**YOUR INSTRUCTIONS:** Your task is to restate the listing word for word without the pictures.

**RECORDS FOR THE EXERCISE:**
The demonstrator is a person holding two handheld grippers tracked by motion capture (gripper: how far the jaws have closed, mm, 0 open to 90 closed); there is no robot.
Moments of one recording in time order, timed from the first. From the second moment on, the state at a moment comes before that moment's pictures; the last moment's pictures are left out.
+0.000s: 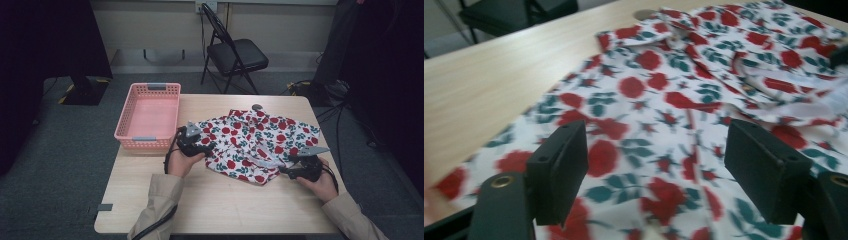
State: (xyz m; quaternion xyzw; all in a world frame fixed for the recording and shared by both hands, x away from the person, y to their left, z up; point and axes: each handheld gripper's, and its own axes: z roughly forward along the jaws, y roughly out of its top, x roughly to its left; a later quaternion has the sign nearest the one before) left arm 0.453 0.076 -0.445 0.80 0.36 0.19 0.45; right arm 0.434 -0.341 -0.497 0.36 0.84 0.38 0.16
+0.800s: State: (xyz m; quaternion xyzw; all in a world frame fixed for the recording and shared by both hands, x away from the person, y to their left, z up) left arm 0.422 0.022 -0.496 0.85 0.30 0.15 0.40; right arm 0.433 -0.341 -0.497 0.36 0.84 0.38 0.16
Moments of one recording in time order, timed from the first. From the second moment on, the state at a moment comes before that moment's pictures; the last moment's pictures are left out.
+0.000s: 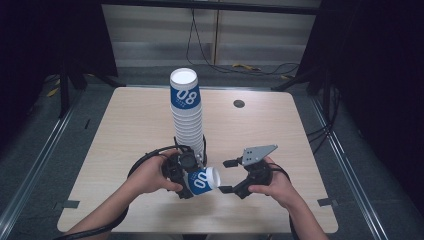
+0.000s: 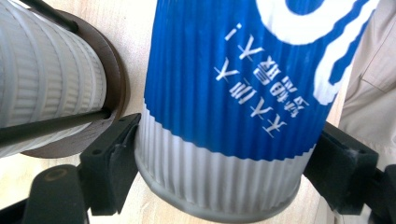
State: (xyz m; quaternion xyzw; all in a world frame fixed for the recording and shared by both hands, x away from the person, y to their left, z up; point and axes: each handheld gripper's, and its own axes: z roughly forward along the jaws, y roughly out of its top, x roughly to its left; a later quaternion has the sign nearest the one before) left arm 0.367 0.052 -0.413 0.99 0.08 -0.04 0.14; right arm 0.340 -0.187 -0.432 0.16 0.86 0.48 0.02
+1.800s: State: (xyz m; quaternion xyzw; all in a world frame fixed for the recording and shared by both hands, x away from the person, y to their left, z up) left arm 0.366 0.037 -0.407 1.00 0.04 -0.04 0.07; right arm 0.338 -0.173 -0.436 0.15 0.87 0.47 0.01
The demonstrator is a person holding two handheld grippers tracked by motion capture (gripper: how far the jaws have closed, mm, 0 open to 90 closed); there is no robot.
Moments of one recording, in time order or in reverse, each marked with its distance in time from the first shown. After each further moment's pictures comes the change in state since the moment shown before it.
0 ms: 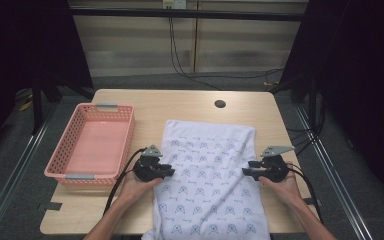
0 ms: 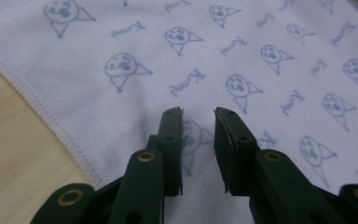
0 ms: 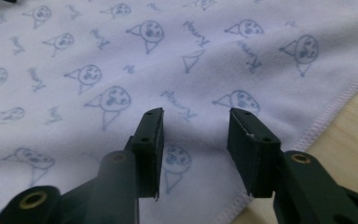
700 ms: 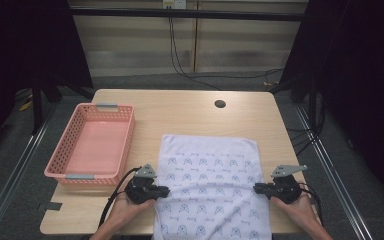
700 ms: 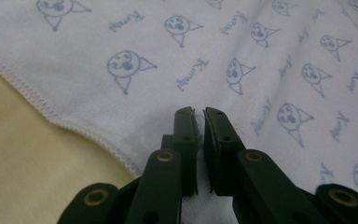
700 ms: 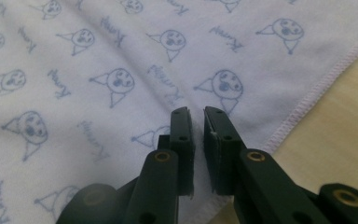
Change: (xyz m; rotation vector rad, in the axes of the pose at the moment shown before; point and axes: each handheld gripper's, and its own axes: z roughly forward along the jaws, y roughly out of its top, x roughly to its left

**EXERCISE RESPONSE:**
The demonstrator is a person holding two handheld grippers tracked by motion capture (gripper: how far the jaws have closed, mm, 0 open to 90 closed); there is no robot.
Moments of one recording in time order, timed from the first. From the second moment on, the state at a moment comes before that moment's pictures; the last moment's pictures are left out.
+0.000s: 
State: (xyz m; quaternion xyzw; all in a world frame fixed for the recording and shared by both hands, x away from the person, y to their left, z up; point and axes: each handheld gripper's, and its own axes: z roughly forward along the jaws, y roughly out of its top, x roughly to its left; a later quaternion has the sign nearest the one before) left arm 0.453 0.076 -0.445 0.80 0.36 0.19 0.45; right arm 0.434 -0.341 -0.497 0.36 0.84 0.38 0.16
+0.800s: State: (xyz m; quaternion xyzw; all in a world frame fixed for the recording and shared by both hands, x away from the person, y to their left, z up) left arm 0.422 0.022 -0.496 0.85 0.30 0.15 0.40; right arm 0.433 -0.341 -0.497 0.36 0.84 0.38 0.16
Moments of one recording in time order, timed from the first. From the second moment on, the state at a moment comes before that moment's pictures; the last moment's pictures are left out.
+0.000s: 
+0.000s: 
State: (xyz m; quaternion xyzw; all in a world frame fixed for the recording and shared by both hands, x away from the person, y to their left, z up; point and axes: each handheld gripper's, and its own axes: z roughly forward along the jaws, y roughly out of its top, x roughly to its left; a later quaternion has the sign nearest the one before) left arm 0.367 0.052 -0.413 0.99 0.08 -0.04 0.14; right arm 0.340 -0.187 -0.432 0.16 0.86 0.48 0.02
+1.800s: State: (xyz m; quaternion xyzw; all in a world frame fixed for the recording and shared by both hands, x away from the person, y to their left, z up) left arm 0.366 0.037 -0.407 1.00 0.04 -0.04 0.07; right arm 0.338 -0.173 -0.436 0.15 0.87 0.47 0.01
The demonstrator is a person holding two handheld grippers tracked by motion capture (gripper: how far the jaws have closed, mm, 0 open to 90 closed); there is no robot.
Moments of one recording, in time order or in reverse, each marked with its distance in time from the first shown. After each further moment's pictures comes the change in state since the moment shown before it.
0 ms: 
0 ms: 
0 ms: 
700 ms: 
700 ms: 
700 ms: 
Change: (xyz m; rotation vector rad, in the axes of the pose at the moment shown before; point and axes: each handheld gripper's, and its own axes: z roughly forward along the jaws, y roughly out of its top, x roughly to its left

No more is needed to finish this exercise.